(TASK ITEM): Give the data below again exactly as it stands. Omit the pictures.
START DATA SHOWN
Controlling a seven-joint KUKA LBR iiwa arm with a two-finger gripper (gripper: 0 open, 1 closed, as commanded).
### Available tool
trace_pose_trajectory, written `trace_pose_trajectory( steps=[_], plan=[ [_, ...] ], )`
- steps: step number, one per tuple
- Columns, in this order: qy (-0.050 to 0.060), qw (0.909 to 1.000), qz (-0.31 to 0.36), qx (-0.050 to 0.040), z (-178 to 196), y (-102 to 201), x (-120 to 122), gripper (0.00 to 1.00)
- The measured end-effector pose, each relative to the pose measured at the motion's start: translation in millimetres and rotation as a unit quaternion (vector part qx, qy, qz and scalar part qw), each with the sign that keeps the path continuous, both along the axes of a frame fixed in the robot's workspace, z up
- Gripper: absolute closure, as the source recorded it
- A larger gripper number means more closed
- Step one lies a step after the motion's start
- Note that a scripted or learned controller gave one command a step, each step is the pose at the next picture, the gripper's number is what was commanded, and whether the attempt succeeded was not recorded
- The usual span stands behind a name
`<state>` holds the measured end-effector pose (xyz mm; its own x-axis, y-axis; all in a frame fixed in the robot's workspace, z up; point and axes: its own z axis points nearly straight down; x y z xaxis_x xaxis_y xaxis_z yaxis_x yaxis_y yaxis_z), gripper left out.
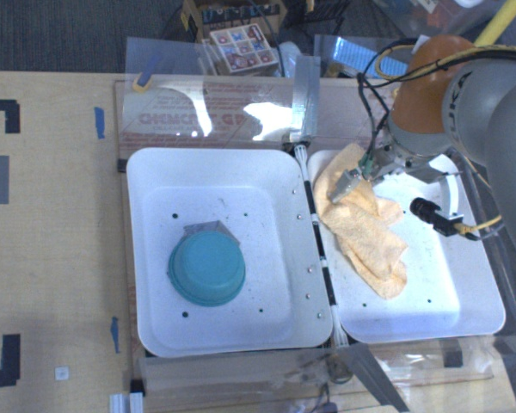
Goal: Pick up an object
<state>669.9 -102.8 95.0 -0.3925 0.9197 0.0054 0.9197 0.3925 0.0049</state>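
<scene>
- Landmark: the divider where the two white bins meet.
- Left bin, left of the divider: a teal bowl sits upside down on a scrap of grey paper, well apart from the divider.
- Right bin, right of the divider: a crumpled yellow cloth lies just beside the divider, running from the bin's far corner toward its middle. This looks like the target of the pick.
- Gripper is low over the far end of the cloth, just right of the divider. Finger state: cannot tell; the tips blur into the fabric, and whether any cloth lies between them is not resolved.
- Black cable with a yellow tail hangs further right of the divider, near the cloth's edge.
- Judgement, step in hand: closing on the cloth. To do it well, pinch a raised fold rather than flat fabric, press down enough to gather material, lift straight up, and stay clear of the divider wall.
</scene>
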Motion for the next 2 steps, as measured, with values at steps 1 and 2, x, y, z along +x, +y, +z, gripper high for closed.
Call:
trace_pose_trajectory(
  steps=[1, 2],
  plan=[
    [-0.005, 1.0, 0.001, -0.0034, 9, -2, 2, 1.0],
    [-0.002, 0.9979, 0.064, -0.0042, 91, 42, -2, 1.0]
  ],
)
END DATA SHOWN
(EXPECTED OUTPUT):
Controlling a seven-joint KUKA LBR iiwa arm with a two-finger gripper (gripper: 0 open, 1 closed, as commanded).
### Available tool
trace_pose_trajectory, written `trace_pose_trajectory( steps=[_], plan=[ [_, ...] ], )`
- steps: step number, one per tuple
- Columns, in this order: qy (-0.050 to 0.060), qw (0.909 to 1.000), qz (-0.31 to 0.36), qx (-0.050 to 0.040), z (-178 to 196), y (-102 to 201), x (-120 to 122), gripper (0.00 to 1.00)
- The measured end-effector pose, each relative to the pose measured at the motion's start: translation in millimetres and rotation as a unit quaternion (vector part qx, qy, qz and scalar part qw), each with the sign that keeps the path continuous, both along the axes of a frame fixed in the robot's workspace, z up
- Gripper: absolute closure, as the source recorded it
- A larger gripper number means more closed
- Step one lies a step after the motion's start
- Note that a scripted or learned controller gave one command a step, each step is the pose at the next picture, the gripper's number is what was commanded, and whether the attempt succeeded was not recorded
- The usual span stands behind a name
`<state>` holds the measured end-effector pose (xyz mm; its own x-axis, y-axis; all in a frame fixed in the robot's workspace, z up; point and axes: its own z axis points nearly straight down; x y z xaxis_x xaxis_y xaxis_z yaxis_x yaxis_y yaxis_z), gripper left out.
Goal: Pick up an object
<state>669.9 -102.8 95.0 -0.3925 0.9197 0.0054 0.9197 0.3925 0.0049</state>
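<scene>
- Landmark: the divider where the two white bins meet.
- Left bin, left of the divider: a teal bowl sits upside down on a scrap of grey paper, well apart from the divider.
- Right bin, right of the divider: a crumpled yellow cloth lies just beside the divider, running from the bin's far corner toward its middle. This looks like the target of the pick.
- Gripper is low over the far end of the cloth, just right of the divider. Finger state: cannot tell; the tips blur into the fabric, and whether any cloth lies between them is not resolved.
- Black cable with a yellow tail hangs further right of the divider, near the cloth's edge.
- Judgement, step in hand: closing on the cloth. To do it well, pinch a raised fold rather than flat fabric, press down enough to gather material, lift straight up, and stay clear of the divider wall.
</scene>
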Motion for the next 2 steps, as measured, with values at steps 1 and 2, x, y, z along +x, +y, +z, gripper high for closed.
Call:
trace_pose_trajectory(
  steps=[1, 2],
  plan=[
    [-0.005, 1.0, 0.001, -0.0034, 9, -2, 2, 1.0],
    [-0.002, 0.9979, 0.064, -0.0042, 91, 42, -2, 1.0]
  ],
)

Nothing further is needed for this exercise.